# ship mates of Dave Doig 1957 to 1963



## Gillian doig (Mar 10, 2014)

Did anyone sail on the Pacific Envoy, Stronghold or the Javenese prince, from 1957 to 1963, I am looking for information about my late father who sailed on these ships, He was second engineer and did his ticket as chief. His name was Dave Doig "big Dave", I remember him telling me of conflict in Cuba and that they were almost conscripted into. He was Scottish.


----------



## Gillian doig (Mar 10, 2014)

Just found out he also sailed on the Sagamore.


----------



## TOM ALEXANDER (Dec 24, 2008)

Gillian doig said:


> Just found out he also sailed on the Sagamore.

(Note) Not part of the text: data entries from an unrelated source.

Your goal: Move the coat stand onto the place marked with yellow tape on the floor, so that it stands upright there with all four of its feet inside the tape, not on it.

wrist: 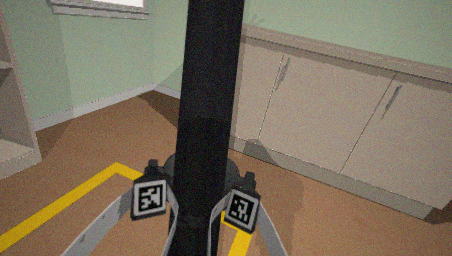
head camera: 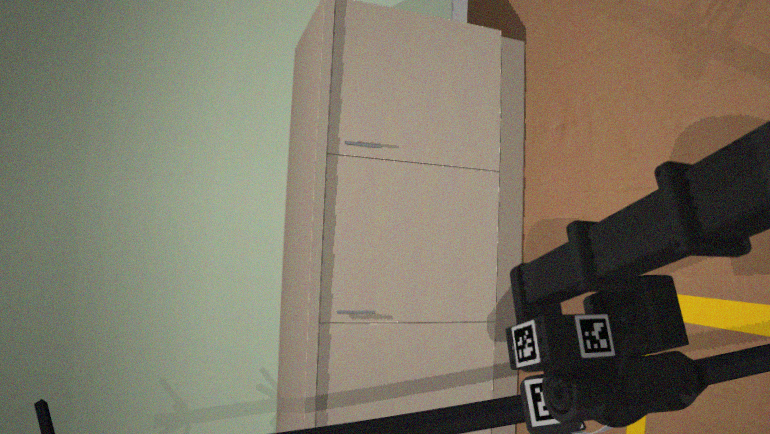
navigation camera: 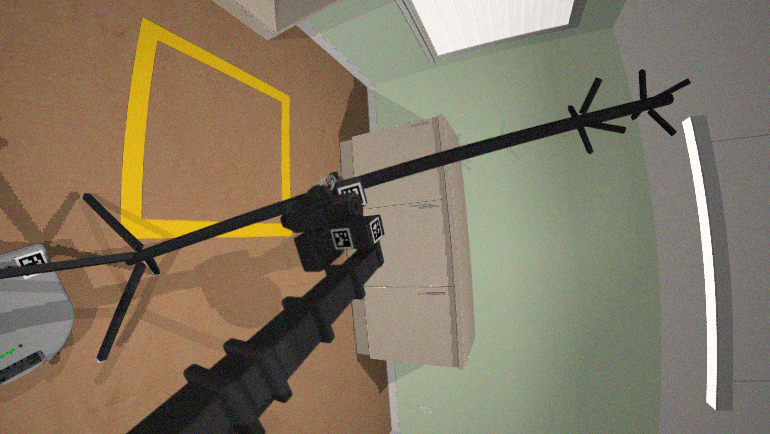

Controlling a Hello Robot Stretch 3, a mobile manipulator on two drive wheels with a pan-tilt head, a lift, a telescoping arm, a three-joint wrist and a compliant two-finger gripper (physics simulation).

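Places are measured from the robot's base along level axes (x ahead, y left, z up), in millimetres.
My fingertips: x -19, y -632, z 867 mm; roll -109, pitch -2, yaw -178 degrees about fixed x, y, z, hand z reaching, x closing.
Observation:
Behind a point stands the place of what it marks.
The black coat stand [head camera: 458, 415] @(x -14, y -622, z 1009 mm) [navigation camera: 458, 153] @(x 7, y -686, z 1159 mm) [wrist: 212, 75] looks about upright, its pegs at the far end in the navigation view. My gripper [navigation camera: 332, 187] @(x -19, y -632, z 867 mm) [wrist: 202, 171] @(x -19, y -632, z 867 mm) is shut on its pole. The yellow tape [head camera: 722, 315] @(x -195, y -1015, z 1 mm) [navigation camera: 134, 134] @(x 355, y -577, z 1 mm) [wrist: 60, 207] outlines a four-sided area on the floor. In the navigation view the stand's foot hub is beside the near corner, outside the outline. One foot passes in front of that corner and one in front of my base, and shadows of the feet are offset from them. The feet look raised off the floor. In the head view the feet do not show.
A low cabinet [head camera: 415, 231] @(x -684, y -1797, z 512 mm) [navigation camera: 404, 242] @(x -623, y -1818, z 526 mm) [wrist: 320, 110] stands against the green wall, beyond the tape. An open shelf unit [wrist: 22, 100] stands at the left in the wrist view. My base [navigation camera: 40, 307] @(x -117, y -103, z 160 mm) is at the lower left of the navigation view, close to the stand's feet.

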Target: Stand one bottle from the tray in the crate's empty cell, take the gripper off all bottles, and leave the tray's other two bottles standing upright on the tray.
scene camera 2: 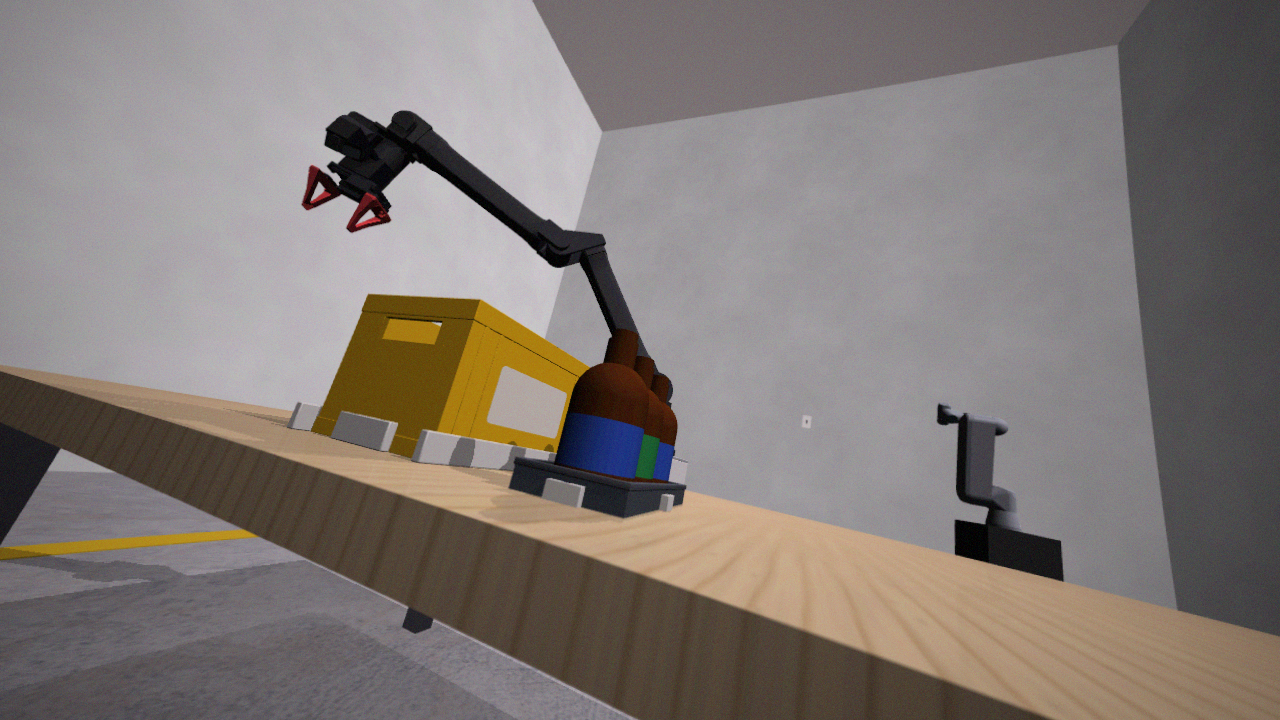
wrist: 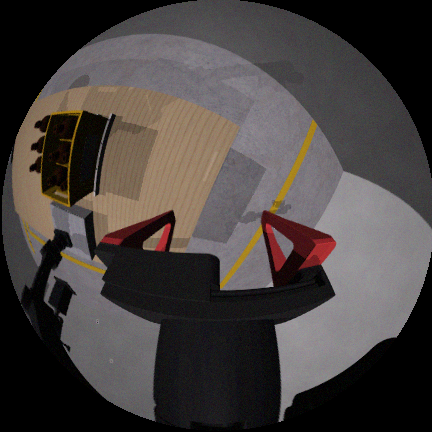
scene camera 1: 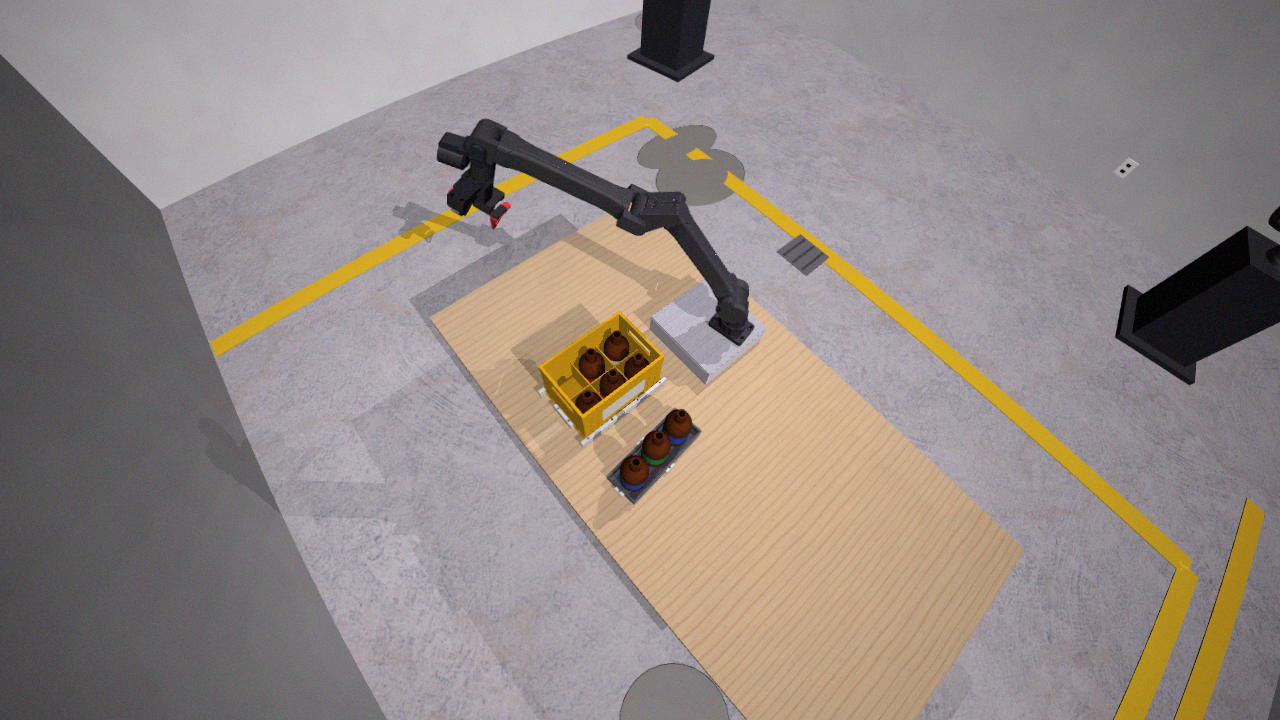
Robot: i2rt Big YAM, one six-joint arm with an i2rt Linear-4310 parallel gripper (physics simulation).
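Seen in the pictures: gripper, between the fingertips: (scene camera 2: 326, 219) (wrist: 217, 214) (scene camera 1: 478, 218); arm's base, origin of its link: (wrist: 63, 237) (scene camera 1: 730, 326).
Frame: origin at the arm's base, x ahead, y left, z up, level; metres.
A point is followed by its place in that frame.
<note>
My gripper (scene camera 1: 474, 214) {x 0.351, y -0.635, z 0.294 m} (scene camera 2: 328, 219) {x 0.351, y -0.635, z 0.294 m} (wrist: 217, 214) {x 0.351, y -0.635, z 0.294 m} is open and empty, high in the air, well away from the bottles. Three brown bottles stand upright in a row on the dark tray (scene camera 1: 633, 497) {x 0.575, y 0.086, z -0.065 m} (scene camera 2: 617, 502) {x 0.588, y 0.091, z -0.061 m}: a blue-banded one (scene camera 1: 635, 471) {x 0.547, y 0.063, z 0.065 m} (scene camera 2: 601, 438) {x 0.570, y 0.063, z -0.017 m} at one end, a green-banded one (scene camera 1: 657, 447) {x 0.462, y 0.066, z 0.053 m} in the middle and another blue-banded one (scene camera 1: 680, 425) {x 0.377, y 0.076, z 0.053 m} nearest the arm's base. The yellow crate (scene camera 1: 561, 394) {x 0.521, y -0.200, z 0.099 m} (scene camera 2: 402, 385) {x 0.523, y -0.185, z -0.001 m} (wrist: 86, 155) {x 0.375, y -0.275, z 0.025 m} stands beside the tray. Several brown bottles stand in its cells; its back left corner cell in scene camera 1 is empty.
White blocks line the feet of the crate and the tray on the wooden table (scene camera 1: 805, 501) {x 0.289, y 0.461, z -0.070 m} (scene camera 2: 805, 573) {x 0.622, y 0.218, z -0.070 m} (wrist: 175, 135) {x 0.459, y -0.554, z -0.070 m}. The arm's grey base plate (scene camera 1: 693, 335) {x 0.102, y -0.069, z 0.000 m} (wrist: 72, 223) {x 0.096, y -0.123, z 0.001 m} lies near the crate's right end in scene camera 1. Dark pillars (scene camera 1: 673, 40) stand on the floor beyond.
</note>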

I did reply to your other reply on the Furness Withy "Pacific" boats. I also was on the Sagamore for a while, but still don't remember a Doig, although the name sounds vaguely familiar. The Sagamore was an iron ore carrier and didn't have any refrigerated cargo space so as far as I know didn't have a specified 'frig engineer. Ship had a 4 cylinder Doxford as a main engine so I don't know if that will help with your search at all.


----------



## Gillian doig (Mar 10, 2014)

Hi thanks for your post, my father wasn't a fridge engineer he was, second engineer. On later getting his chief engineers ticket but I don't think he ever actually sailed az chief as he left the navy after he was married.


----------



## Windsor (Mar 18, 2010)

Hi Gillian. I remember your dad well from a voyage together on the "Pacific Stronghold" in 1961. I was a deck cadet and he an engineer. (Obviously!) Six of us shared three cabins in the "halfdeck".


----------



## Gillian doig (Mar 10, 2014)

Ah waw I'm so pleased to hear from you, as my dad told us loads of stories about his navy days. Sadly he has passed away about 12 years ago, and i wished i had paid more attention. I remember he told me that he made a key for the larder, and that once him and some of his crew mates tried to make Ambros whisky and used porridge oats and maple syrup, obviously lashings of whisky. Where were you sailing too?


----------